The Law School encourages students to seek a broad liberal arts education, said David Smith, vice-dean of the Harvard Law School, who recommended that future lawyers should watch "Hill Street Blues."

"It's more important to have read John Updike and Norman Mailer than to have taken a course in constitutional law," Smith said.

Harvard students have a 12 percent chance of being accepted into Harvard Medical School, compared to 8 to 9 percent for other competitive colleges and 6 to 7 percent for non-competitive schools, said Gerald Foster, director of admissions at the Medical School.

This advantage is not by any design of the admissions committee, but because Harvard students are "just awfully good," Foster said.

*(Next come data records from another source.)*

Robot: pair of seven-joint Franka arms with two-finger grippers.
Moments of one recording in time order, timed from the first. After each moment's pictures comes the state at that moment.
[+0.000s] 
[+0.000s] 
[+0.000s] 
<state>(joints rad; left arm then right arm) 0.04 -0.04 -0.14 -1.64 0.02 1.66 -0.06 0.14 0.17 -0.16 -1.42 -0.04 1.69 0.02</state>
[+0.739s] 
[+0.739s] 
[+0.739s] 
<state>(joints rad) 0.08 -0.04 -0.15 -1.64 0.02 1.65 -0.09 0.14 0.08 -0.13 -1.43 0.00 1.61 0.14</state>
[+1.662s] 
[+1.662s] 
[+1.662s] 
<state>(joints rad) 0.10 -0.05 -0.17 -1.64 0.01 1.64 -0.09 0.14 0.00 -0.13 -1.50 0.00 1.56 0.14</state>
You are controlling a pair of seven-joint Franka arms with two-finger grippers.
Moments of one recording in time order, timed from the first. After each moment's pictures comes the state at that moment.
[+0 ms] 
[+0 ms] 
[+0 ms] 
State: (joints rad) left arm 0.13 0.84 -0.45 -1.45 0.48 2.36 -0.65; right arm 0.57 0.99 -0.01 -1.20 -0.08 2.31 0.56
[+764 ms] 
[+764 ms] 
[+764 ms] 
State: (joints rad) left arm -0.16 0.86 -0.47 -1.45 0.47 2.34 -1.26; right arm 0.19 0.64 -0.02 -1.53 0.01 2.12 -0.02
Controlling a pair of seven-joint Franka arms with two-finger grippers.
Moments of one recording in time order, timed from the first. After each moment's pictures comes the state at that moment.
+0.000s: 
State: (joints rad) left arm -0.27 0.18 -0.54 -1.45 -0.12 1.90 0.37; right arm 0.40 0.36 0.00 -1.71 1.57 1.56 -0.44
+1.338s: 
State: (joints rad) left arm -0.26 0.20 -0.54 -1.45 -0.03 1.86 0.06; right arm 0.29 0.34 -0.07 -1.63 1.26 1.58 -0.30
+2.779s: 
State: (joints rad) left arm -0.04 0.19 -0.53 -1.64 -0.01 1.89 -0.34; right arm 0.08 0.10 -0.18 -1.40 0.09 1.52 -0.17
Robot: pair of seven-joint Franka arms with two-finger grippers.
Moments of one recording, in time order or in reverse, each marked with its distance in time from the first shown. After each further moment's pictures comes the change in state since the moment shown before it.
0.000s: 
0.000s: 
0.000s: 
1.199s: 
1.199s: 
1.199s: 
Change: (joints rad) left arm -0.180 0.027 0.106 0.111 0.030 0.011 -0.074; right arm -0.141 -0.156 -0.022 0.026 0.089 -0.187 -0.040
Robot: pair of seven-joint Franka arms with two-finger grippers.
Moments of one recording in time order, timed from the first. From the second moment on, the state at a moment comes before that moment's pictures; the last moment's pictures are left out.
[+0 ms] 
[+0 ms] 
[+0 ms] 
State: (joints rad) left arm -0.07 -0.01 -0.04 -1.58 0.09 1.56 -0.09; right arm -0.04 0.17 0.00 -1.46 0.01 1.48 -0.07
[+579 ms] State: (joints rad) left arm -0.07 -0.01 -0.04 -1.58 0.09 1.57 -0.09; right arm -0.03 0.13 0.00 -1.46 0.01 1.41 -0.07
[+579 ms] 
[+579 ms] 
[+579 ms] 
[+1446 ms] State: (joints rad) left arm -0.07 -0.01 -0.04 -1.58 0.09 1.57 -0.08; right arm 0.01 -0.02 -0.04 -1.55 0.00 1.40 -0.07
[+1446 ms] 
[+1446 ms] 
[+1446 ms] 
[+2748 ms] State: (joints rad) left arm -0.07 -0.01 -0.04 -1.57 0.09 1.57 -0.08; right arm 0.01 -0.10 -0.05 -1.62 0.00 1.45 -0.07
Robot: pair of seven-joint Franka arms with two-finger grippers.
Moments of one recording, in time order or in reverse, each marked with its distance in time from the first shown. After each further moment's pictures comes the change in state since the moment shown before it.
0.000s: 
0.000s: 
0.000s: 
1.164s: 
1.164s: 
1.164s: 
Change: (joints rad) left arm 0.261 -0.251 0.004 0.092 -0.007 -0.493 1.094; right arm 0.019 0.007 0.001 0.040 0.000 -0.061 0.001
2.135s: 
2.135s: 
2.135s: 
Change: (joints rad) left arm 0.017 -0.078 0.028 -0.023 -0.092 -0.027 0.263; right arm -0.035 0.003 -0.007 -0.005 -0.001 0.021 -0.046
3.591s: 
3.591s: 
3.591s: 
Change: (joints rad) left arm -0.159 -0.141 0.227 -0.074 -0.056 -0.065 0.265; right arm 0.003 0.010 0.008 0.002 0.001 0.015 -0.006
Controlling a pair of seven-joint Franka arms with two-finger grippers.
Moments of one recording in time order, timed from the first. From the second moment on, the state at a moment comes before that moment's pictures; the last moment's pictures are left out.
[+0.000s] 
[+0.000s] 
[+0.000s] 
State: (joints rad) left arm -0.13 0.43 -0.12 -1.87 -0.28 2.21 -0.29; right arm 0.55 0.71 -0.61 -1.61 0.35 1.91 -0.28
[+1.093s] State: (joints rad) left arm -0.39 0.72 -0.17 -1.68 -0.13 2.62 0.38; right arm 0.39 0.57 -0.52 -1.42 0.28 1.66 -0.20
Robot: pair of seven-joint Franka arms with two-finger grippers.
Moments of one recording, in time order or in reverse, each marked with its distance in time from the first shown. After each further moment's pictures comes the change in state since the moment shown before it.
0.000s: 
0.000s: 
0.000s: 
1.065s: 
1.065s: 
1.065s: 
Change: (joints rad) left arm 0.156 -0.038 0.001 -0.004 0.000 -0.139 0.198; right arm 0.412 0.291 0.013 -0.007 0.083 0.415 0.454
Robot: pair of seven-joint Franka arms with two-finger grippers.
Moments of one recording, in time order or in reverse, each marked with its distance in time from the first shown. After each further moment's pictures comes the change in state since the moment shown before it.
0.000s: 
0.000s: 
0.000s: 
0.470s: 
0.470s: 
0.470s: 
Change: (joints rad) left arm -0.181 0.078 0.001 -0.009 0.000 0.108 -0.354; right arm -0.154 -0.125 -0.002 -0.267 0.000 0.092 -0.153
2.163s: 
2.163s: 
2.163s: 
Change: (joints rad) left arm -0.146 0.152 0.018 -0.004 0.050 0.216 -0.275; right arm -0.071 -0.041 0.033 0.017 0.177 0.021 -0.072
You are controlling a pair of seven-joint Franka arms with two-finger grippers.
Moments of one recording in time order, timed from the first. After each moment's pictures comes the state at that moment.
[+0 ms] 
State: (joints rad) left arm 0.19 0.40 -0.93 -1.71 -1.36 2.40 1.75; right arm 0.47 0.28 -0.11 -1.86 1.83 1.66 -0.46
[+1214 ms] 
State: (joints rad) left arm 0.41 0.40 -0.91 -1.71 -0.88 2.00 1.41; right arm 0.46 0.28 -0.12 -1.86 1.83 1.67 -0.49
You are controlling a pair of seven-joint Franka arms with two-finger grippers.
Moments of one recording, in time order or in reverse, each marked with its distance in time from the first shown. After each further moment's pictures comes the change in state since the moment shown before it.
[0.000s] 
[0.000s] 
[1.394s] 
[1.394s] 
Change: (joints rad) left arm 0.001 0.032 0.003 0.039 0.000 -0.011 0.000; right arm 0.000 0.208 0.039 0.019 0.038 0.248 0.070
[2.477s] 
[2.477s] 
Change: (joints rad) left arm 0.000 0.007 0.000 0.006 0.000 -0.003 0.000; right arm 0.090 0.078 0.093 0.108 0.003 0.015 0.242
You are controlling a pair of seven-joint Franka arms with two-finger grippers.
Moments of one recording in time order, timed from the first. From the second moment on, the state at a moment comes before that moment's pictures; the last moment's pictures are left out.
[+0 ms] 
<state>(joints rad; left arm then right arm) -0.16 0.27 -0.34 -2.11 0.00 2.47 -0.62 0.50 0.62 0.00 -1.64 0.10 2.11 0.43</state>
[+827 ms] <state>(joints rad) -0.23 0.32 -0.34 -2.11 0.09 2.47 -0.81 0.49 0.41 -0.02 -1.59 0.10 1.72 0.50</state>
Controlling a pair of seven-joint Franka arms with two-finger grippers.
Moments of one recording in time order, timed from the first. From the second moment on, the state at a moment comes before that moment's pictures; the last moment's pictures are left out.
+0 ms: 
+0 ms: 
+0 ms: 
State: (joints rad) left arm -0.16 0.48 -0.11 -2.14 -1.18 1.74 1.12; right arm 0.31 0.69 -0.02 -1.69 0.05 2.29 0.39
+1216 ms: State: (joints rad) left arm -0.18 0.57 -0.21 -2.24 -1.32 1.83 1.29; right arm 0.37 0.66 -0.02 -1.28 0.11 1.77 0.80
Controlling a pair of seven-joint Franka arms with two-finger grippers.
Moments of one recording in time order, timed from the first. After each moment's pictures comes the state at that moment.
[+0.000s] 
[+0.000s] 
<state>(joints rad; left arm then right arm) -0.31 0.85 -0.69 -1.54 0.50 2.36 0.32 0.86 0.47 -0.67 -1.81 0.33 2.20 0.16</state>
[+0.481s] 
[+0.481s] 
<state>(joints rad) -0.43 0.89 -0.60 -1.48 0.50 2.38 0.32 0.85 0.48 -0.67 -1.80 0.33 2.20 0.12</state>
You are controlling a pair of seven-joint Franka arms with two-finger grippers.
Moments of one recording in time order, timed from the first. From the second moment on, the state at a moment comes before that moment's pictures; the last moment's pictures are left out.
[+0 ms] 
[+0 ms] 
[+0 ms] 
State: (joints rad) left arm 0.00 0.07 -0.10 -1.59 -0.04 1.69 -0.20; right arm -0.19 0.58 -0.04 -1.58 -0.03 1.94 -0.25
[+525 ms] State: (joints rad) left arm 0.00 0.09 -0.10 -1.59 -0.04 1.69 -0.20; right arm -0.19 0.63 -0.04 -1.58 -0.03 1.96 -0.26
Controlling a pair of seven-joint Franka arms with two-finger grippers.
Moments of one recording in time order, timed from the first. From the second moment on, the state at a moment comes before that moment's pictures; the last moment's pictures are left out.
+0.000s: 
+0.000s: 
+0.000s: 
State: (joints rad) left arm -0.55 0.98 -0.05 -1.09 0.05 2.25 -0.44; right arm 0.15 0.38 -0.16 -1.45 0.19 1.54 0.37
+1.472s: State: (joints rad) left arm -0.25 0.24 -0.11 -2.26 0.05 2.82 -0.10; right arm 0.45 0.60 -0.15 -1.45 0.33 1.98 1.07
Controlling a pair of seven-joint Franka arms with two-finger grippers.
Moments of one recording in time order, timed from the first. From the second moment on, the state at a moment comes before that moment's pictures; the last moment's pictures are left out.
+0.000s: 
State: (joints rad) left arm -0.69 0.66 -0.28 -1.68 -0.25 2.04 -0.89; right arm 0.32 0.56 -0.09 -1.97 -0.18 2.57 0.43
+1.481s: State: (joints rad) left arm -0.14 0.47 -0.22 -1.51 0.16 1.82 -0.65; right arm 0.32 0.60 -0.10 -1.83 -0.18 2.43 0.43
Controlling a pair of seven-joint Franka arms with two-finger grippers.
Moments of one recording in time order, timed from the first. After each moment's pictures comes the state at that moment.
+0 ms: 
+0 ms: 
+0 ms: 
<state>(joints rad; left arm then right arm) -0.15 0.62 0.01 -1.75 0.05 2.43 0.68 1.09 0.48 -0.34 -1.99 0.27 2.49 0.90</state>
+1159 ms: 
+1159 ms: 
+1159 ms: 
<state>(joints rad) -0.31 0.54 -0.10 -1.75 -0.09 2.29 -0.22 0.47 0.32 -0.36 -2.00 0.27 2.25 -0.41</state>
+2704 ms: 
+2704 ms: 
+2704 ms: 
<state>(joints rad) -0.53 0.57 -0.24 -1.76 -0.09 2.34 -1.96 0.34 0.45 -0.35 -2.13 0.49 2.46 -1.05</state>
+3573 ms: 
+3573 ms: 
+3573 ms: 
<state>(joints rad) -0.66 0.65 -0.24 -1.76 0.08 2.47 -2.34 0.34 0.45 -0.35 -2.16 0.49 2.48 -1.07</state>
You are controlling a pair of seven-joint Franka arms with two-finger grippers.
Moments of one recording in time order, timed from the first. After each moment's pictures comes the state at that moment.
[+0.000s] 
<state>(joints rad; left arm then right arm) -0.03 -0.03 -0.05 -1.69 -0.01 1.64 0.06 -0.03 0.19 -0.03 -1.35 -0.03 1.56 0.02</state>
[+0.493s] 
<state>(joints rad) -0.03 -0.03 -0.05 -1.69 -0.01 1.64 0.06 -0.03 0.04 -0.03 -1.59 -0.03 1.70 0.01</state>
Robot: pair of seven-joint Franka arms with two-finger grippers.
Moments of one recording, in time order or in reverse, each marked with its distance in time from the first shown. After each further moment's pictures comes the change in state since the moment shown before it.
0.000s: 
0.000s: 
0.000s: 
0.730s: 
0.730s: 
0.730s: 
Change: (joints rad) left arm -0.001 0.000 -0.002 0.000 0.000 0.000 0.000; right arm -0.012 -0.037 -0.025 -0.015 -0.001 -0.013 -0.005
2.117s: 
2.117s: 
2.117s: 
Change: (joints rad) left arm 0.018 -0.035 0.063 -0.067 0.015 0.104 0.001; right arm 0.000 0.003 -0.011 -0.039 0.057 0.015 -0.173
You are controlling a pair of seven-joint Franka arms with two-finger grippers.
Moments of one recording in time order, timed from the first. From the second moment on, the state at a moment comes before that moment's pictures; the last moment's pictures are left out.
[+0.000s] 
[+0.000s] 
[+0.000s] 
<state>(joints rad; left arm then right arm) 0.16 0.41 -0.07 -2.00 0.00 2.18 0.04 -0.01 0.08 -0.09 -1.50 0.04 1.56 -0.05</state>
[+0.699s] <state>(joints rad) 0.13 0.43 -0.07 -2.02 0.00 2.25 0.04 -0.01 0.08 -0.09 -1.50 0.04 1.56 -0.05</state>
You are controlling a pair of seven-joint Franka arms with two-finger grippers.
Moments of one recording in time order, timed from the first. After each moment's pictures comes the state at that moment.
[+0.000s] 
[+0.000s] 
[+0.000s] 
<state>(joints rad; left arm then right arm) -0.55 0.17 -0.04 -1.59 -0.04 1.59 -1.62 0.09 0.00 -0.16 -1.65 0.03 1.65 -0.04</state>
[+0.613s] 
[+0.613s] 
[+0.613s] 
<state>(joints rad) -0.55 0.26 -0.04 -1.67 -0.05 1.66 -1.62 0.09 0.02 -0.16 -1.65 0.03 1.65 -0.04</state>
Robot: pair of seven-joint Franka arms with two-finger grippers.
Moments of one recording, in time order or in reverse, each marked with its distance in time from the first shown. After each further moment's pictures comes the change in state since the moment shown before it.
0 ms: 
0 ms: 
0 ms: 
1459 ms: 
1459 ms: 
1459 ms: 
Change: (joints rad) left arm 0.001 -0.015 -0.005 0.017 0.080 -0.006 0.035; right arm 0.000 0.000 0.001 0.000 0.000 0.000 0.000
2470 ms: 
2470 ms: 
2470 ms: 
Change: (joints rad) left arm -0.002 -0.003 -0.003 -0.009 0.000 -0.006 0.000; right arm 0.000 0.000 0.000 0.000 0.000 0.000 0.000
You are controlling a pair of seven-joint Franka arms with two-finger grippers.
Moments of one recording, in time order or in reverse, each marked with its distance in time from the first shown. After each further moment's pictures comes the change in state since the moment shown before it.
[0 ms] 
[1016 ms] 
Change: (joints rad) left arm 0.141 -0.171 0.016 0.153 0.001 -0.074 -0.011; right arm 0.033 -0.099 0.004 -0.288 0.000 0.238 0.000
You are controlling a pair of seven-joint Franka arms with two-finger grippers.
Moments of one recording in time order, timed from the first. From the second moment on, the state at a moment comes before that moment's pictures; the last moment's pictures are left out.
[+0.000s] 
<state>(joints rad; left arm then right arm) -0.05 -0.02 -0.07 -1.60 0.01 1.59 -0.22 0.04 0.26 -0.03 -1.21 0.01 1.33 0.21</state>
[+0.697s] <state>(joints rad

Laura G. Fisher, director of admissions at the Business school said that the school's admissions policy is very similar to undergraduate admissions, and so Harvard graduates make up the largest representative group in the accepted pool. Although six college seniors were accepted last year, the B School encourages most applicants to seek experience out of academia after graduation.

Dean of the Graduate School of Arts and Sciences Sally Falk Moore said that one-third of Harvard's professors will retire in the next 10 years and open the doors wide for today's students aspiring to academia. These opportunities are prompting many students in the school's 48 programs to study quickly, she said.